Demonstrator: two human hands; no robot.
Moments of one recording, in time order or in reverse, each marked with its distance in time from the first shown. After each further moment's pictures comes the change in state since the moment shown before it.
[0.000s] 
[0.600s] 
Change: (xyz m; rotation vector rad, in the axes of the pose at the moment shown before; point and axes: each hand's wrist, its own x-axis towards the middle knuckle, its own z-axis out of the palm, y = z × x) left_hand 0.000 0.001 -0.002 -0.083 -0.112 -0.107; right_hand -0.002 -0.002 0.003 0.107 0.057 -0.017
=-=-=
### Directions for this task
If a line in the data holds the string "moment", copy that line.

### Response
Moments of one recording, in time order or in reverse, each marked with its distance in time from the first shown. After each further moment's pictures comes the change in state since the moment shown before it.
Change: (xyz m; rotation vector rad, in the axes of the pose at the moment shown before; point and axes: each hand's wrist, its own x-axis towards the middle knuckle, its own z-axis out of the palm, y = z × x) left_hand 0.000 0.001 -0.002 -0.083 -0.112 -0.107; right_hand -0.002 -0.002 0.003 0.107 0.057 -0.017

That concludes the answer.